Our brains are constantly receiving and processing interoceptive signals from the body, which arise in the internal organs as they report their functional states (e.g., blood pressure, the contraction of the heart or the inflation of the lung). Our lab is interested in understanding how interoceptive signals influence emotions, the way we make decisions, or process information. To isolate these signals, we take advantage of drugs that change body physiology (for example increasing heart rate) without directly changing brain physiology.
Our animals also perform an approach-avoidance conflict task, where they weigh the desirability of rewards against the costs to obtain them. Thus far, we reported that animals are less willing to tolerate negative stimuli in exchange for rewards when a drug shifts body physiology toward a sympathetic-dominated state (i.e., increased heart rate).
Future work will include evaluating the neural mechanisms by which interoceptive signals bias decision making, evaluating how interoceptive signals alter social decisions, and the neural representation of social context.
Why does a caress from a trusted partner feel so good? Our attempt to answer this question rests on the premise that touch stimuli received by the somatosensory cortex acquire affective (emotional) salience when they reach the amygdala.
To test this hypothesis, monkeys received innocuous air puffs and gentle grooming-like touch while we monitored their heart rate and neural activity in the somatosensory cortex and the amygdala. When monkeys are groomed by a trusted partner, they stop paying attention to the outside stimuli.
This may explain our finding that grooming stimuli, unlike the air puffs, fail to activate the touch-responsive neurons in the amygdala. It appears that the predictability of stimuli and the recipient's autonomic state contribute to 'gating' neural responses to affective touch in the amygdala.

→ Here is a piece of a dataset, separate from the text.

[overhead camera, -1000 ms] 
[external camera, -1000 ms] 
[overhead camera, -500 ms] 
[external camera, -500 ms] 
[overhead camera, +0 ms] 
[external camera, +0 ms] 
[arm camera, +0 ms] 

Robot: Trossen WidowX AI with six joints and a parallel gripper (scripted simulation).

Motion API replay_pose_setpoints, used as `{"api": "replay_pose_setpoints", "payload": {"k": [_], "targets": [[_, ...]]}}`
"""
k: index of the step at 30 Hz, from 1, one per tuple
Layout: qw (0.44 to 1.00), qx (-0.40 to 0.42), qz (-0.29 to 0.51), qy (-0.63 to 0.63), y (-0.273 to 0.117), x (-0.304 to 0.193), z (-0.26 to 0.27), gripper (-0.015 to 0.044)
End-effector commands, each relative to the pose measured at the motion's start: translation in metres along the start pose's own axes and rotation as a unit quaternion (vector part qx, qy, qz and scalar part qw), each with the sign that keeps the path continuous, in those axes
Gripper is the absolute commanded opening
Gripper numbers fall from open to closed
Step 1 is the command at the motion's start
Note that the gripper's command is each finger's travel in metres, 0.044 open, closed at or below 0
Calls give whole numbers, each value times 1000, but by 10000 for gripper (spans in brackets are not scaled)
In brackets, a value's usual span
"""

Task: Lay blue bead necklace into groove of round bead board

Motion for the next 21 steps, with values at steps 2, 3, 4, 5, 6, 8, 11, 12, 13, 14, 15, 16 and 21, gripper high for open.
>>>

Primate adolescence is a period of drastic changes in body, brain, and behavior. How do these three aspects of adolescence play together to support the transition to adult-like self-sufficiency and social maturation? To answer this question, we will examine the functional connectivity between the amygdala and prefrontal cortex, an area associated with social cognition that continues developing through adolescence.

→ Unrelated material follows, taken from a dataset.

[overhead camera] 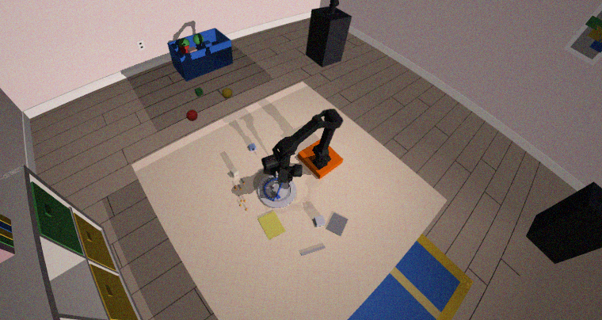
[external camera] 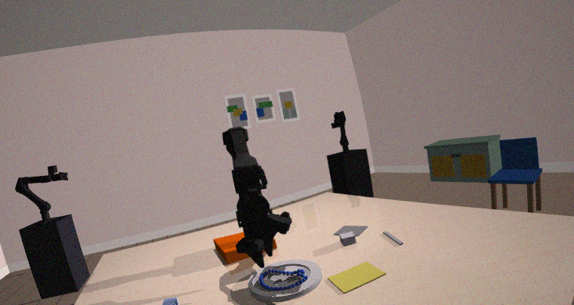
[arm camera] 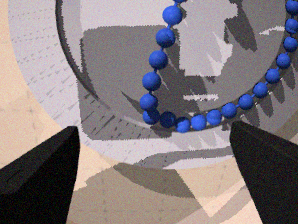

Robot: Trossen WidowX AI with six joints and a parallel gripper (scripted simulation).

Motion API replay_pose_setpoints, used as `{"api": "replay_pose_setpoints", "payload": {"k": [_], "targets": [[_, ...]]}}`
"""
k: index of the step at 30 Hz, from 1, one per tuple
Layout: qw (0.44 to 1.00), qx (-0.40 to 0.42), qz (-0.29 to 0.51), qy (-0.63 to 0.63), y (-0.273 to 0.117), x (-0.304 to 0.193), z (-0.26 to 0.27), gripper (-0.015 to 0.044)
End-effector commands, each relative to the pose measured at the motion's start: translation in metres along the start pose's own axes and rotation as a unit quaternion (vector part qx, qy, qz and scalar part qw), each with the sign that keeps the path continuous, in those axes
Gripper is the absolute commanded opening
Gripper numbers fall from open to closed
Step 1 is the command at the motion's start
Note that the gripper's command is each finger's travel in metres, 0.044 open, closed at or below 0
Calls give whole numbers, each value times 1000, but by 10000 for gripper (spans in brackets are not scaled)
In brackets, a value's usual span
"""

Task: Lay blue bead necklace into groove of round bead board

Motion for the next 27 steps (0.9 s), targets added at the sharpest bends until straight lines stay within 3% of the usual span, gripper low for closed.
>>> {"api": "replay_pose_setpoints", "payload": {"k": [1, 3, 27], "targets": [[1000, 0, -2, -11, -4, 1, 1, 151], [1000, 0, -2, -11, 2, 1, 1, 120], [1000, 0, -2, -10, 31, 1, 1, 120]]}}
Point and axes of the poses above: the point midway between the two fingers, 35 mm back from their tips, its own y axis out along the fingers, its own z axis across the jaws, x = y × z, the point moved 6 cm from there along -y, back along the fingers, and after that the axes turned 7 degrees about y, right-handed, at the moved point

We are monitoring macaques from pre-adolescence to adulthood through MRI, hormonal measures, behavioral performance, and electrophysiological recordings. We will compare physiological measures, reward valuation, and prosocial behavior at different stages of development.

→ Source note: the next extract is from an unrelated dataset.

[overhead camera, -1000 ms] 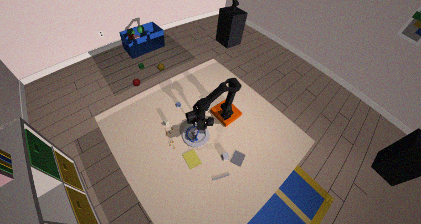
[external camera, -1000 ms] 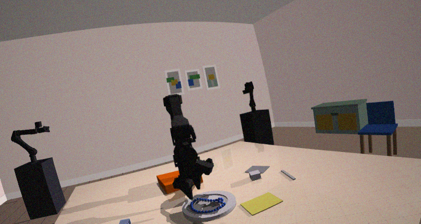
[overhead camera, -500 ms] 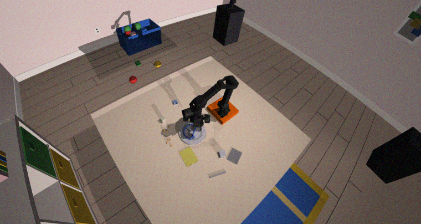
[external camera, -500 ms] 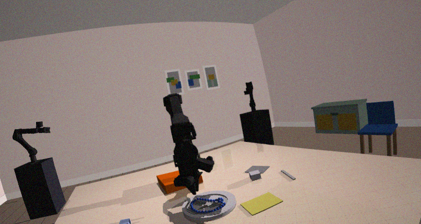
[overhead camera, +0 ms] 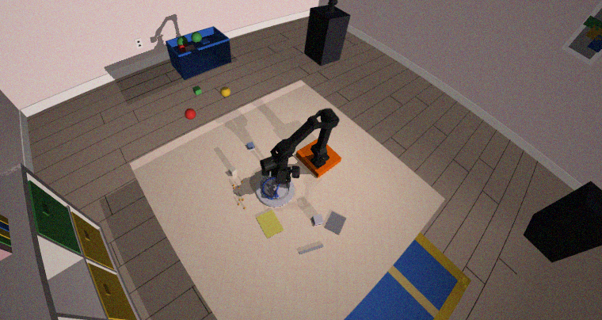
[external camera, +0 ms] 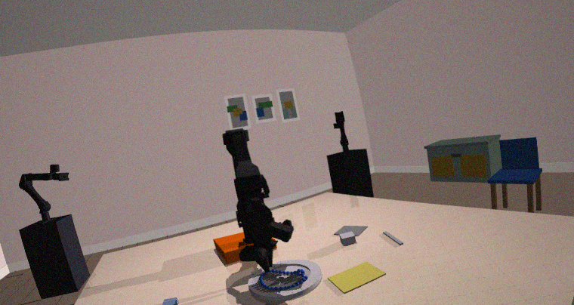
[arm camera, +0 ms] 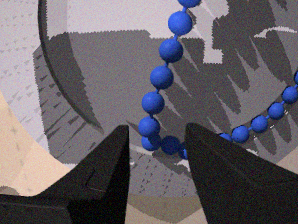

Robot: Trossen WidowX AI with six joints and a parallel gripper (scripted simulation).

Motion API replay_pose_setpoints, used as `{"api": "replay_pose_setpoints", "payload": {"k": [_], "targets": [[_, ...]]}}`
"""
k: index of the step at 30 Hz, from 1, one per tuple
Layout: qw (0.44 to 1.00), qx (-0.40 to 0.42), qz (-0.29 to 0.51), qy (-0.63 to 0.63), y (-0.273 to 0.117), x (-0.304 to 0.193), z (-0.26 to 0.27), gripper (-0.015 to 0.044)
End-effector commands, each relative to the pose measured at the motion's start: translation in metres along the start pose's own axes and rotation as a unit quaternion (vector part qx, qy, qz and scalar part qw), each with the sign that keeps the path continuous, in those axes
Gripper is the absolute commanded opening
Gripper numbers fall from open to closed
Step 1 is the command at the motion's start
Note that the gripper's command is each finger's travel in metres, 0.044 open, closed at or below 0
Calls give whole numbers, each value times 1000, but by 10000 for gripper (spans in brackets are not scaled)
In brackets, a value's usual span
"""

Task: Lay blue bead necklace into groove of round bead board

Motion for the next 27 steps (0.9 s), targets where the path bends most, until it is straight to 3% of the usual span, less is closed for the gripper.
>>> {"api": "replay_pose_setpoints", "payload": {"k": [1, 8, 13, 27], "targets": [[1000, 6, 3, -2, 9, -1, 1, 120], [1000, 7, 3, -2, 11, -1, 2, 120], [1000, 3, 2, -1, 8, -1, 1, 0], [1000, 3, 2, -1, 8, -1, 1, 0]]}}
Point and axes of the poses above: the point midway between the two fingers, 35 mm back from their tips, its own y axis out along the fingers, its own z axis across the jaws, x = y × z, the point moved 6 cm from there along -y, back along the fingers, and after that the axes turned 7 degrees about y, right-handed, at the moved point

As the animals approach adulthood we expect the emergence of cognitive control that resets the directional connectivity between the amygdala and the prefrontal cortex.
This project rests on the premise that in hierarchical societies the rank, or social status, of an individual is a unique identifier, akin to physical appearance, sex, or age.
The first objective of this project is to demonstrate that monkeys can learn the status of previously unfamiliar individuals by watching videos of pairwise interactions among the members of a virtual hierarchy. The next step is to determine whether the subject monkey can be included in this virtual social hierarchy. Once the status of others and of the self is learned, we can change the interactions to induce a rise or fall in the status of select individuals.
We expect that the amygdala and the medial prefrontal cortex will respond to experimental manipulation of social status, whether it pertains to the self or to others.